Acute lymphoblastic leukemia (ALL) is a disease that primarily affects children under the age of 15. In this study, a graphical user interface (GUI) was developed to collect data from the patient and his or her family environment, providing a comprehensive view of the patient. The design and implementation of artificial neural network algorithms with supervised training enabled the determination of the levels of toxicity associated with the administration of methotrexate in patients with acute lymphoblastic leukemia at the Hospital de Alta Especialidad Pediátrica del Estado de Chiapas. In addition, statistical patterns established by the World Health Organization and criteria defined by hospital medical specialists were used. The resulting data are presented in Figure 10. This allowed for an accurate evaluation of symptoms according to the morphological and risk classification of the disease in each patient. This classification will allow physicians to make decisions regarding necessary safety measures during the first 48 hours following methotrexate administration, which promises to significantly improve treatment follow-up, prevent common complications such as mucositis, and ultimately contribute to increasing patients’ life expectancy. The ability to accurately identify methotrexate levels in patients using this tool can also reduce the costs associated with treatment monitoring by optimizing the management of medical resources and minimizing the need for unnecessary interventions.

4. Discussion

It is possible to create a graphical user interface for data collection of patients under 15 years, this allows to have a complete picture of the current situation of the patient

The development and training of the neural network that contains the information of hospital admissions of the patients, as well as their family data, which allows to determine the toxicity levels in the methotrexate supply, in patients with ALL less than 15 years old as observed in the Learning Curve of Figure 7, with statistical patterns help World Health Organization or by the doctors themselves. The patient A difference in the pathophysiology of MTX neurotoxicity that is complex, because by inhibiting DFR it increases adenosine and homocysteine. Adenosine dilates cerebral blood vessels, delays the release of neurotransmitters in the pre-synaptic junctions, modifies the response after the synaptic and slows the neuronal discharges manifested by headache, anorexia, vomiting, nausea, arterial hypertension, poisonous, vertigo, aphasia , agitation, lethargy, seizures, sensory depression, and coma. This neurotoxicity is usually associated with an MTX-induced neurotoxicity or renal failure that leads to a poor like this sample as show by [22].

5. Conclusions

Acute lymphoblastic leukemia is a conditions suffered by children under 15 years old, which treatment has presented substantial progress, to improve the life of children suffering from this disease .

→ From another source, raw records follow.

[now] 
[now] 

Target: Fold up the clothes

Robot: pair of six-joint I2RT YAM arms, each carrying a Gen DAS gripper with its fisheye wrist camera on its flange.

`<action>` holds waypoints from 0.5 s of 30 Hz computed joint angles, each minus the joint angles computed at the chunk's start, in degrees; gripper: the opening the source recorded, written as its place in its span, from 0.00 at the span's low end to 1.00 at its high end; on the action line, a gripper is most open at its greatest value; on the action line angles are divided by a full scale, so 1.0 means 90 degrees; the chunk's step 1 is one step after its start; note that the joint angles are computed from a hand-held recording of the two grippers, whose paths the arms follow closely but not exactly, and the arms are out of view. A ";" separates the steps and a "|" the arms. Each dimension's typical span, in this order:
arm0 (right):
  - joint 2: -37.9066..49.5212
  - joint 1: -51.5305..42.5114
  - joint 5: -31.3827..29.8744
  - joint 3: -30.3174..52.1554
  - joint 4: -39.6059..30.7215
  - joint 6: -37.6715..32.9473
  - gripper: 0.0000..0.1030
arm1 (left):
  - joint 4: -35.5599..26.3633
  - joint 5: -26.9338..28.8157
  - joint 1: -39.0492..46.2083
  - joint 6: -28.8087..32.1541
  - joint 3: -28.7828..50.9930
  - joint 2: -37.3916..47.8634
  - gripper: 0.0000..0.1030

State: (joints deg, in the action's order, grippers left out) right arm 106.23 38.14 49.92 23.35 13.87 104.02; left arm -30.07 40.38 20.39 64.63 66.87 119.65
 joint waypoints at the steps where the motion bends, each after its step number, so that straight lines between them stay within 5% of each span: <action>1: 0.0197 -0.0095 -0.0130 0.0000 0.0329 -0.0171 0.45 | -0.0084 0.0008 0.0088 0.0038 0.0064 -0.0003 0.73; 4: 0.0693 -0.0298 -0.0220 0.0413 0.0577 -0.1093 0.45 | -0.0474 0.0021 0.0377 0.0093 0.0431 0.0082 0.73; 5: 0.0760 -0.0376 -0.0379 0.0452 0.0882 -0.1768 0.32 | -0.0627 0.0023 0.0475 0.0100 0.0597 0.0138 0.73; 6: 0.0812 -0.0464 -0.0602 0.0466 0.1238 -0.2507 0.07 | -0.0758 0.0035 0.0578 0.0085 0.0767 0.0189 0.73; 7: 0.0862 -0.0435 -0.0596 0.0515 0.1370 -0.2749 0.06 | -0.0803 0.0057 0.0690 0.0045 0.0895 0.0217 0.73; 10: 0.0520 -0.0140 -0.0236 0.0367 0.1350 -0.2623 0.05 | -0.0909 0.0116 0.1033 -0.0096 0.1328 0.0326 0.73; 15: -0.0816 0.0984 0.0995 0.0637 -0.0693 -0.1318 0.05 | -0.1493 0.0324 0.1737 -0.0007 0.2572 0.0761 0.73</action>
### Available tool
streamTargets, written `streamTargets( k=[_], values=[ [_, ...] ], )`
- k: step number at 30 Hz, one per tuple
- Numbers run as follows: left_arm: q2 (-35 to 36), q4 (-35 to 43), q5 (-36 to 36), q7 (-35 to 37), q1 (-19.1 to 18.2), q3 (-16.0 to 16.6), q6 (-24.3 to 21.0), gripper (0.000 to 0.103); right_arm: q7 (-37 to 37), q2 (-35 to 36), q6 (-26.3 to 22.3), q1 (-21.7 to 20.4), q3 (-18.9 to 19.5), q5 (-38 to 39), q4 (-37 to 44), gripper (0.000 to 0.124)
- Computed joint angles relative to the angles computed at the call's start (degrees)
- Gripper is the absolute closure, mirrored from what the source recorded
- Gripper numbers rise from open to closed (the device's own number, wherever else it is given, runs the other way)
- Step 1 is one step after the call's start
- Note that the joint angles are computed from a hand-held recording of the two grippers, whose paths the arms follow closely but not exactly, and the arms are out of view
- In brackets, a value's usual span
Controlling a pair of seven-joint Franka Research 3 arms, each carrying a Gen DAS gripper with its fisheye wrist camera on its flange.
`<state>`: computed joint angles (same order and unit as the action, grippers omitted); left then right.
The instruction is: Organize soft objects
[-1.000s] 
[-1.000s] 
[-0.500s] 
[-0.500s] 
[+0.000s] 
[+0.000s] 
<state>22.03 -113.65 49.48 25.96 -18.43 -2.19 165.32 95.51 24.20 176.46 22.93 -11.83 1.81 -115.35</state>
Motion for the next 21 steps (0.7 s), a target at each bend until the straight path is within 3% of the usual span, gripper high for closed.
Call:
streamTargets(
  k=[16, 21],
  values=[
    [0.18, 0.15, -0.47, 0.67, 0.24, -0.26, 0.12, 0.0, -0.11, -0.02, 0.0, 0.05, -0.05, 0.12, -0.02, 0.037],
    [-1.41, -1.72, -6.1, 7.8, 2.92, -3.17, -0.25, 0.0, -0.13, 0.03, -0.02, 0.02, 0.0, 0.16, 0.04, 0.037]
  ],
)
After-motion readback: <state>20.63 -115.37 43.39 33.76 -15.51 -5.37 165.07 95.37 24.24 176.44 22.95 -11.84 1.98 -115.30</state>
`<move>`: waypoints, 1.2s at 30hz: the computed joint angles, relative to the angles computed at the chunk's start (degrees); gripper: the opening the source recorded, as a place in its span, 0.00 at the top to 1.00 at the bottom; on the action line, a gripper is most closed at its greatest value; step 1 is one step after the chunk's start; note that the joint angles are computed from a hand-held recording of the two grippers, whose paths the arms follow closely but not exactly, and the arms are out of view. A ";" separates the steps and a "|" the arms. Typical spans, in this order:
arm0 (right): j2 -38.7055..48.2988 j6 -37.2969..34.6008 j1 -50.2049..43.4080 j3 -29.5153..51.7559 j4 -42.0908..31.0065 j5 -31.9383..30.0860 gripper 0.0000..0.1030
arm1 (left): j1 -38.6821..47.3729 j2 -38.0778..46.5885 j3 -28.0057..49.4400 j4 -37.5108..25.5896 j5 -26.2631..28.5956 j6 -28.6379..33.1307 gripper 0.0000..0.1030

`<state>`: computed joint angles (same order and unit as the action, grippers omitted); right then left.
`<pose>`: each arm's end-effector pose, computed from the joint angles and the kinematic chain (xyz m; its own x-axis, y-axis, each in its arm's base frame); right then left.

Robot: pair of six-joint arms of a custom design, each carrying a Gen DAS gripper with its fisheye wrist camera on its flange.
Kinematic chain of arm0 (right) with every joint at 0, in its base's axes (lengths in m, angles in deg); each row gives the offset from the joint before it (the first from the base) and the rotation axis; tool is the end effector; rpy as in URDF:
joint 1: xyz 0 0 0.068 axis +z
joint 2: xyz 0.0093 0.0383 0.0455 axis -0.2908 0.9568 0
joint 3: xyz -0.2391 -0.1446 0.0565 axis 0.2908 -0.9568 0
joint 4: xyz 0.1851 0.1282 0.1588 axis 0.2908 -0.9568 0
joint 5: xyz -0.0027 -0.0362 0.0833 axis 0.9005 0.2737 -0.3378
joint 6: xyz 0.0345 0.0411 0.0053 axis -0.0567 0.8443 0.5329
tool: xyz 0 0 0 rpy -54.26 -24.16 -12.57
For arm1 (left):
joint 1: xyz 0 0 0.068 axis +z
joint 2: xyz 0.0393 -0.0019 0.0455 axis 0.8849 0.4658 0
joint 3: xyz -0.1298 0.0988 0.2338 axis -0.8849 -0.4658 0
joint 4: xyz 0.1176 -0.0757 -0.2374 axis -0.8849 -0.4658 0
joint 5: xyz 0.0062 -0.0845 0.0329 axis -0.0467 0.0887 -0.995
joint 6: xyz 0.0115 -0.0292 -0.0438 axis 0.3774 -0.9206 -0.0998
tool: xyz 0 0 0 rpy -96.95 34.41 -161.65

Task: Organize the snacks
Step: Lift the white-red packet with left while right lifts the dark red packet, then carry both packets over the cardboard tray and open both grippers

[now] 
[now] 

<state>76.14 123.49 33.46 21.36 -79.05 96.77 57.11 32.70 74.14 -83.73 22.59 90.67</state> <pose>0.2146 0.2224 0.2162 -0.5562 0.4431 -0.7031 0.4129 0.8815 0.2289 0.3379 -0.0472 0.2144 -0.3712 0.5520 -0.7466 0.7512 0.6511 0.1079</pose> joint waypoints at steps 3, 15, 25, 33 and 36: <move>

It was possible to design a graphical user interface to collect patients data and family to have a complete vision of the patient’s current situation.

The development and training of the neuronal network allow determining the levels of toxicity by Methotrexate supply in patients with ALL with the help of statistical patterns established by the World Health Organization or by the physicians themselves, allowing access to the symptoms characteristics depending on the morphological and risk classification of the ALL suffered by the patient.

Once this classification is available, it will help the doctor decide the safety measures that must be taken within of the first 48 hours after Methotrexate supply.

This development will help improve the treatment monitoring and prevent frequent complications such as mucositis, as well as increase the life expectancy of patients. It will help reduce costs in the treatment follow-up by identifying the levels of methotrexate in patients.